AITTSMD/MTCNN-Tensorflow

Process KILLED issue in gen_hard_example.py

Zepyhrus opened this issue · 4 comments

"""
time cost in average1.144 pnet 1.144 rnet 0.000 onet 0.000
boxes length: 12880
finish detecting
save_path is :
../images/no_LM12/RNet
Killed
"""

Hi mate, thanks for your open-source, brilliant work. I got this issue when I was generating training examples for RNet.

I'm using:

  • tensorflow-gpu==1.12.0;
  • GPU: Nvidia Quodra P2000, 5G;
  • Python == 3.6.8;
  • Ubuntu 18.04;

Any idea of this? May this be related to OOM or how may I solve it?

This is so frustrating, each time the test part takes around 3 hours and got killed during the pickle.dump steps, is it because of the huge size of detections, which is generated from mtcnn_detector.detect_face(test_data)?

Problem solved. This is what the author doing: Load images from disk explicitly -> generate the boxes (At this time, all the boxes are cached in memory) -> dump boxes to hard disk for the convenience of debugging -> restore the dumped pickle file for future hard example images saving.

It is so hard to believe that someone would save a intermediate variable to disk just for debugging...

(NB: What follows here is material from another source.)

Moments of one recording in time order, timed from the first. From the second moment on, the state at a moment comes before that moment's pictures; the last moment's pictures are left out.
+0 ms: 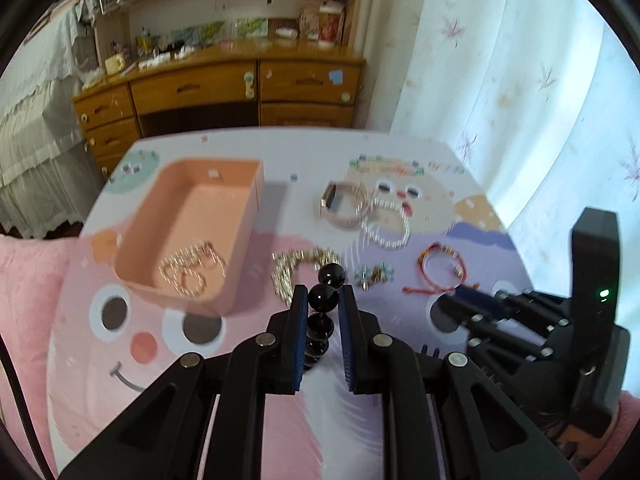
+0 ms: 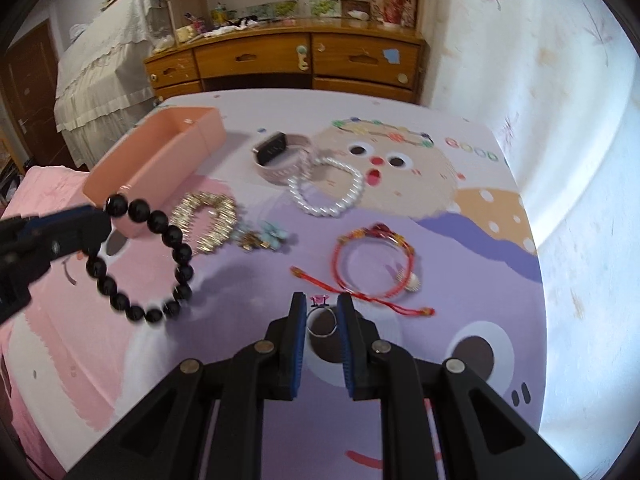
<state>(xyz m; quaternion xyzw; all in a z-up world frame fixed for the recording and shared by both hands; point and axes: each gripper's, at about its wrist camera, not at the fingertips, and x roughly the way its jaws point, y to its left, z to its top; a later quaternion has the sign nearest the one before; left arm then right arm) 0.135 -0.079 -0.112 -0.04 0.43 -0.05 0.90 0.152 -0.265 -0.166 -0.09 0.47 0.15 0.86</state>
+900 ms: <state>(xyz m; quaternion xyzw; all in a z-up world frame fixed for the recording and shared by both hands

@Zepyhrus Hey I'm sorry to borther you , but I'm facing the same problem , and I don't know how to fix it , can you please tell me what I should do to solve it ? Thank you so much

@yaoyao14 Hi, here is the thing, hope this still helps:

  • you actually don't need to fix it, this is not the right way to write a pipeline as I mentioned above;
  • If you still want to use the author's pipeline without bugs, you can concatenate box-generating and examples saving together, getting rid of the dump process (or just use some other format, like .csv, instead of .pickle), this is what i did.